But there was a real case of this happening, when I did my research long before, which is what gave me the idea.  So why wouldn't the gang use a fake hostage, in case the new recruit was an undercover the whole time and they did not know it, until attempting to get someone to kill him.  What if was an undercover cop the whole time, and the undercover cop decided to retaliate against the gang, rather than kill someone?  The gang would then have a real hostage they would have to kill. If the undercover cop gets away, he can report the description of a real hostage, and that could be trouble for the gang, if they were to use a real one.

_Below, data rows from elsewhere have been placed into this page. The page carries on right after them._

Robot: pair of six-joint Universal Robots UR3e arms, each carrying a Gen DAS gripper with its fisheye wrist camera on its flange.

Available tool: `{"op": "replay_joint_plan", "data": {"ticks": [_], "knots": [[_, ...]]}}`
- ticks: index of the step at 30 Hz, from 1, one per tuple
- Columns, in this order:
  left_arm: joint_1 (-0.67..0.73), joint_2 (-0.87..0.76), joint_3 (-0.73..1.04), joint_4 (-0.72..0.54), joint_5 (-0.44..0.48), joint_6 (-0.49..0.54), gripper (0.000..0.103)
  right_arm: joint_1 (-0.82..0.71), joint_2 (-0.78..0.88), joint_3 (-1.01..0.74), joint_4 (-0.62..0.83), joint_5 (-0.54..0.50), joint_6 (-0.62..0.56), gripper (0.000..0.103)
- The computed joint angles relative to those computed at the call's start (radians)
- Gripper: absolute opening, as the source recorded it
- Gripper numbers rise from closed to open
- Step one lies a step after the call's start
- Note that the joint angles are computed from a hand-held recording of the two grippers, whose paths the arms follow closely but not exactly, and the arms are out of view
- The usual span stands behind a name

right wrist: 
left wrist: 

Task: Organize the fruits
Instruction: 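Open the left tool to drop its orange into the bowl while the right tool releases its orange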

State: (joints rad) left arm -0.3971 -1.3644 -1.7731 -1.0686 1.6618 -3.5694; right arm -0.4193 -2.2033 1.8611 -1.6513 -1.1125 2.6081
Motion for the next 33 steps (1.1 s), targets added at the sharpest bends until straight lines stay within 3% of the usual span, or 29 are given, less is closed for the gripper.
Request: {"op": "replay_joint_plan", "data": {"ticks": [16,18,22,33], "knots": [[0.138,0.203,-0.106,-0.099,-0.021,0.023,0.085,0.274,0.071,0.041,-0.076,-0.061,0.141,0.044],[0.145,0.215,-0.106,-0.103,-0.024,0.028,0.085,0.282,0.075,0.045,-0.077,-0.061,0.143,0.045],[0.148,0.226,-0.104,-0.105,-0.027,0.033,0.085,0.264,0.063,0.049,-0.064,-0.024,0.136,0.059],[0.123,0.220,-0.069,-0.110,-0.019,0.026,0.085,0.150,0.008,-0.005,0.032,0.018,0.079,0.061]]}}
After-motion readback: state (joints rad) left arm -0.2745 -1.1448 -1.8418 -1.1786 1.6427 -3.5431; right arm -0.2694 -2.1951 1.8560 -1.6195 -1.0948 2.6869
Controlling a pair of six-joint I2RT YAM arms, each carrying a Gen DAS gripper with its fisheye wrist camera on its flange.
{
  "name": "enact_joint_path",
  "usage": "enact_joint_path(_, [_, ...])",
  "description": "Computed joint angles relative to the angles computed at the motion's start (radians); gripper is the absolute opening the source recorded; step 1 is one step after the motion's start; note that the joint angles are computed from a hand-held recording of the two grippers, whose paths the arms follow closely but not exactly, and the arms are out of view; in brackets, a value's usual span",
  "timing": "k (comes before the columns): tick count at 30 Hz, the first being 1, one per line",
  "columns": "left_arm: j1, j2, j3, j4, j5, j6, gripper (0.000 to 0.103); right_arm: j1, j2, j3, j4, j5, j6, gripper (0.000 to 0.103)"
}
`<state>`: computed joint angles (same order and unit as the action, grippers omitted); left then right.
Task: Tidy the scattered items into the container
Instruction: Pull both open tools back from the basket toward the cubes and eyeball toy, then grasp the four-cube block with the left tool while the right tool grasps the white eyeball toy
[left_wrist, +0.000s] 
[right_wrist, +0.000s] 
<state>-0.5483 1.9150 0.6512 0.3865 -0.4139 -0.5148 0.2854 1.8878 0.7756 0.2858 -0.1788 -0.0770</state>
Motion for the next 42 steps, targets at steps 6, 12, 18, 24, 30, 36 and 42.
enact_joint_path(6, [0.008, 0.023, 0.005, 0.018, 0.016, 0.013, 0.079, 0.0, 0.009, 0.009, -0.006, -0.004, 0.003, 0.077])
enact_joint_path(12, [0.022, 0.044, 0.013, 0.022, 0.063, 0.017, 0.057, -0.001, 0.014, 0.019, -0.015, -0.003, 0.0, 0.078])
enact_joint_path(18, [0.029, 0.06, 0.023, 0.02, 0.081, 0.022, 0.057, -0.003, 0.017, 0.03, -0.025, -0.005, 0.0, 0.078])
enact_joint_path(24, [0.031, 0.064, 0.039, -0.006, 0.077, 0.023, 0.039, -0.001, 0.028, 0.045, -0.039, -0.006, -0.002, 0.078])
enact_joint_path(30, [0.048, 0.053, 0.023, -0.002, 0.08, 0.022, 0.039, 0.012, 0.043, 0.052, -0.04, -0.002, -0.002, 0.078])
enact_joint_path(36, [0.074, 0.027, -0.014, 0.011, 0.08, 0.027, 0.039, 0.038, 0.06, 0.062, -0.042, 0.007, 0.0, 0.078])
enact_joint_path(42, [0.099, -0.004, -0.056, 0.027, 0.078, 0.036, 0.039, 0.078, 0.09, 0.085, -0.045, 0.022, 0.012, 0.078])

Even though trying to coerce a cop into killing a real person, can make the cop loose his credibility if he actually does it, I was told by cops in my research that they would never murder a helpless victim while undercover, no matter how much pressure or intimidation they were under.  If this is true, then the cop would run away and get out of there, and call for back up.  Then the gang would have a real victim witness on their hands, who they would either have to kill before back up arrives, or let go, only become a witness later against them likely.  So that's the reason why the gang uses a fake hostage, who is one of them, for insurance, in case the new recruit happens to be an undercover cop, cause you never know.   I cannot find the real life story where that happened, but I came across it in my research before.

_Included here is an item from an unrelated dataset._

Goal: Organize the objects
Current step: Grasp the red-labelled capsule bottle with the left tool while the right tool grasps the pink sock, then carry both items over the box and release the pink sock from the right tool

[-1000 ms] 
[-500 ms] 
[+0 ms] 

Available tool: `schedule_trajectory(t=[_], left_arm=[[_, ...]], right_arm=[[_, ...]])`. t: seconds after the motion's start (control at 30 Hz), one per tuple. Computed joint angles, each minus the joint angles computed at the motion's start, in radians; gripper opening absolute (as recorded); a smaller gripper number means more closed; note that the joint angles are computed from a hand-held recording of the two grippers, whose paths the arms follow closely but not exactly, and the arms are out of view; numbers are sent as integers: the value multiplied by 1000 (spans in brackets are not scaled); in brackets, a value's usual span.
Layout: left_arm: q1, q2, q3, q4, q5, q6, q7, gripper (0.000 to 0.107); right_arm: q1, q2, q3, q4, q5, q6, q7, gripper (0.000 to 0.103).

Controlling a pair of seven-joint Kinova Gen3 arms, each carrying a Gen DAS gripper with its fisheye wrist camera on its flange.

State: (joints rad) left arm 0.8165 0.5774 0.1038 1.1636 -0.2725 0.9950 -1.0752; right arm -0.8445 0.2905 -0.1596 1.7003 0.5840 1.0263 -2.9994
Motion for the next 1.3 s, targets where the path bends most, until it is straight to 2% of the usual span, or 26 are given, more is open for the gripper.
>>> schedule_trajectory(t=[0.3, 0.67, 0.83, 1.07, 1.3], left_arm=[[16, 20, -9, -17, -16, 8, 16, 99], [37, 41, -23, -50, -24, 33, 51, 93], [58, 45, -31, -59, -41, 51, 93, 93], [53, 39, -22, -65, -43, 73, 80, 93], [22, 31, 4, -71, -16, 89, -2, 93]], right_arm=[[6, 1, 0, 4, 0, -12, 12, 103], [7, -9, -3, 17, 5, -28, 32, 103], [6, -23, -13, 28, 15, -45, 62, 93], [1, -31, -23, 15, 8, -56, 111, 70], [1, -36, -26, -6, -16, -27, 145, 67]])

Also in my story, the new recruit has been discussed among the leaders beforehand, but wouldn't he have to do some sort of test before the leader accepts him in fully?


----------



## Sleepwriter (May 22, 2016)

I guess we are venturing from your original question.   Would seeing someone being patted down out in public be enough for a cop to follow them, and then look around the house they wind up at.  Me personally, I don't think so.


----------



## ironpony (May 23, 2016)

I asked some people and got mixed opinions about that.  Two say yes, and a couple say no. One said that the police have investigated suspects with less cause of suspicion than witnessing a pat down, in real life.  What if it's more than being patted down though, like say they check the person's shoes for a wire as well?  The cop thinks 'well it's just a pat down, might not mean anything... wait, they checking his shoes now too'.


----------



## Sleepwriter (May 23, 2016)

I just don't believe, anyone other than cops or private security would pat anyone down in plain view of the public.   If they were in some kind of abandoned industrial complex, and the cop was there to investigate something else, like a break-in then maybe.


----------



## ironpony (May 23, 2016)

Okay thanks.  That works maybe.

So you don't think that for the blood in, they would get one of their own members to pose as a random victim, to see how far the new recruit would go?  I read that most gangs avoid murder if they can, because each murder that is committed, means that the police would have a possible chance of linking that murder to them, so they want to only kill if they have to.  So wouldn't they say, let's not really kill during the blood in, and just see how far he will go, because it's not a necessary murder to risk the police finding a body, since it's just a test anyway?


----------